Exercise details. Look through the data below. Pick out the lines holding the string "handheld".

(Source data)
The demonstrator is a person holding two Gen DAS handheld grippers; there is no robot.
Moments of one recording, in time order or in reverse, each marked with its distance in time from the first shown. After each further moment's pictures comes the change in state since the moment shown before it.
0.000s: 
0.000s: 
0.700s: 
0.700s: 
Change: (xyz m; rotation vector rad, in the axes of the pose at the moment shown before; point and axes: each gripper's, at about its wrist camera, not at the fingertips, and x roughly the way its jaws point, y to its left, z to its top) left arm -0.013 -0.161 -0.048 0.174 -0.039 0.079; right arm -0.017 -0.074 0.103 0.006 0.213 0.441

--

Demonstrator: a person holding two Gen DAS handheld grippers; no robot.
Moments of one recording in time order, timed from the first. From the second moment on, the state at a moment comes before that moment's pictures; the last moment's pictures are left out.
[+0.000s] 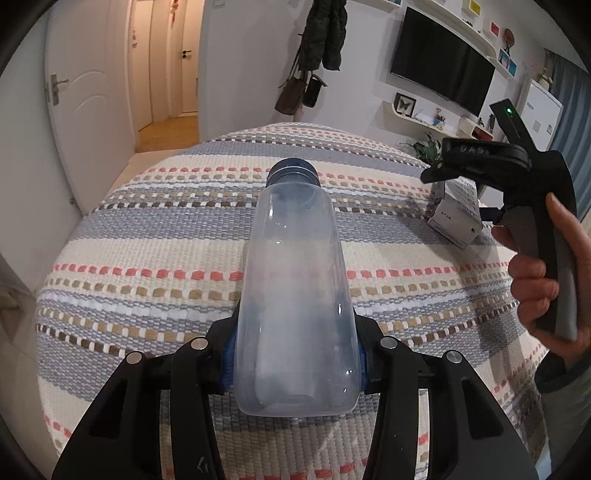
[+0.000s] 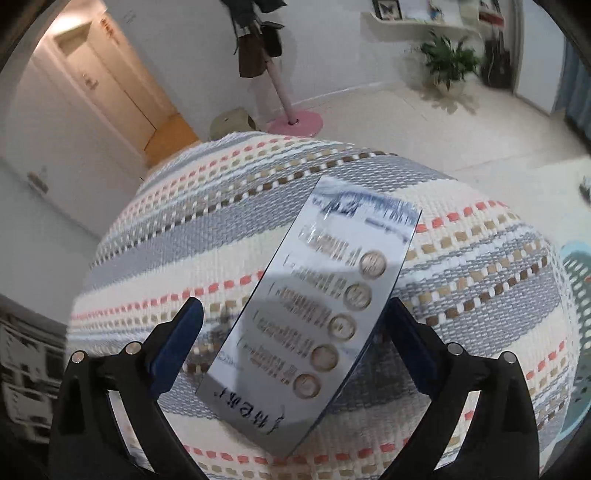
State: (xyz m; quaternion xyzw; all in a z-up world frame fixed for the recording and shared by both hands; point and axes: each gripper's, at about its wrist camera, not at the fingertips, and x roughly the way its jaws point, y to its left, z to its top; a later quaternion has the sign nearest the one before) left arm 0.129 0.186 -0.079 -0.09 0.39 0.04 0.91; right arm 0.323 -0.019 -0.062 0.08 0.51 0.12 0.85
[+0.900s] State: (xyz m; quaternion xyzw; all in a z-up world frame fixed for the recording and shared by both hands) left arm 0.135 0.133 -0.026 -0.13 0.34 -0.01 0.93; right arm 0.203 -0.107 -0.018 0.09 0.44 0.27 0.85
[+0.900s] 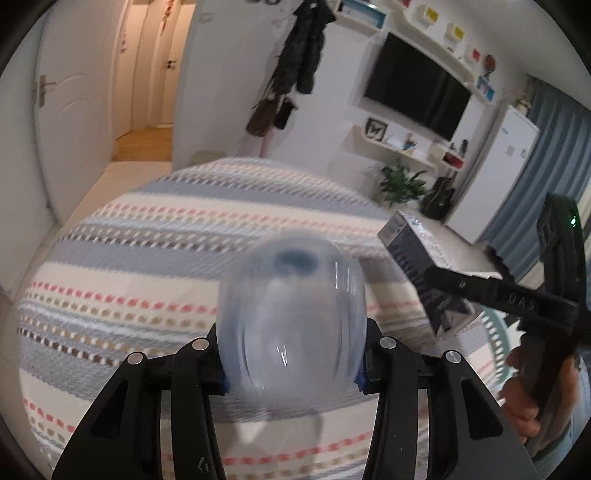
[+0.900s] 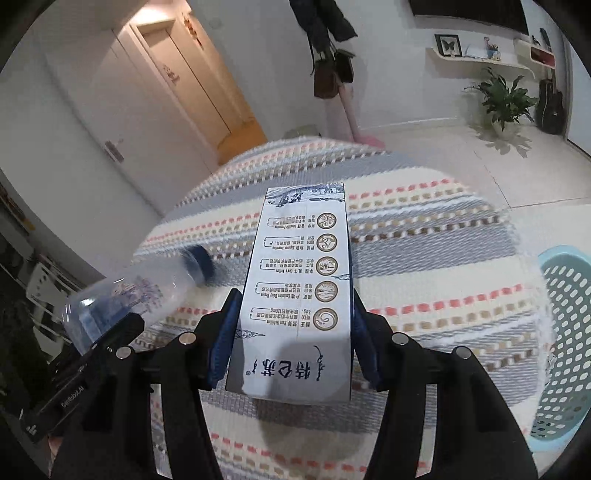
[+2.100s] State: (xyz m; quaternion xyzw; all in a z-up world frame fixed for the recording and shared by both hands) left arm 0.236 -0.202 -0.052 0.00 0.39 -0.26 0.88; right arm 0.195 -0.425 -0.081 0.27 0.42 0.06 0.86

Response area.
The demonstrator is a person holding two Gen DAS handheld grippers; there is no robot.
Demonstrator: a person holding two Gen DAS handheld grippers; no robot.

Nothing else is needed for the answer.